Hey, thanks for the vote of confidence, Parents!
Anyway, a few years ago I went to a psychic who told me (a) I've had many previous lives and (b) I have always been the same person in all of those previous lives. She wasn't specific, so I tried to imagine for myself what all those lives must have looked like.
Prehistoric Me: I live somewhere in central France with my husband and our three (surviving) children. None of us has teeth. But that's not the point. My husband paints cave walls for a living. He's mostly happy in his job, but sometimes he complains. "Bison, bison, bison. That's all people want me to paint these days. What I wouldn't give to paint a horse now and then." Meanwhile I have misplaced my club.

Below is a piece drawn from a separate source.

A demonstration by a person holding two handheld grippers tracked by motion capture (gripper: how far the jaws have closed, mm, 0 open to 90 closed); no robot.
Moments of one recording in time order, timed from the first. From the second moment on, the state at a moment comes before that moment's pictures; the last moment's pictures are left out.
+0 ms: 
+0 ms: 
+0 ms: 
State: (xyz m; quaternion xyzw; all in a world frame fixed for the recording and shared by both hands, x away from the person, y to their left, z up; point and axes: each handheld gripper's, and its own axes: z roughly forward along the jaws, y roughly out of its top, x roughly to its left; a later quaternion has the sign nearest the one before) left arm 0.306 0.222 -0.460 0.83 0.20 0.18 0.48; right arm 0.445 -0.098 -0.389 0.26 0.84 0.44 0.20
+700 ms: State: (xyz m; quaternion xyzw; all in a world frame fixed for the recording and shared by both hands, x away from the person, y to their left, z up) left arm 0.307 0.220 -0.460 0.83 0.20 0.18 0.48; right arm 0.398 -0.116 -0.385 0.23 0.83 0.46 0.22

"Has anybody seen my club?" I ask.
Medieval Me: I live in a nunnery in Flanders where I spend my day doing embroidery, making lace collars for rich merchants' wives and praying — that is when I can find my rosary.
"Has anybody seen my rosary?" I ask.
Hawaiian Me: I live in the islands shortly before Captain Cook shows up and ruins all the reindeer games by giving us diseases. Hey, thanks for that, Captain Cook! In spite of the diseases, this is my favorite lifetime by far because you know. Sea! Sand! Sun! Too bad I can't remember where I parked my outrigger canoe.
"Has anybody seen my canoe?" I ask.
Revolutionary War Me: Somehow I wind up in the American colonies, fighting against the British who want to tax my tea because you know how the British are — always taxing other people's tea whenever they feel like it. It's a dodgy dangerous lifetime, mostly because I can't find my musket.
"Has anybody seen my musket?" I ask.
Pioneer Me: I decide to trek across the plains with the Mormons to Utah, and along the way I sing as I walk and walk and walk. I had a covered wagon at one time, which would have eliminated the necessity for all that walking. But somehow I lost my ox.
"Has anybody seen my ox?" I ask.
New York Me: It's the 1950s. I'm in a gang called the Jets. My gang likes to wear tight pants and have dance-offs with a rival gang called the Sharks. The only problem is that sometimes I can't find my tight pants.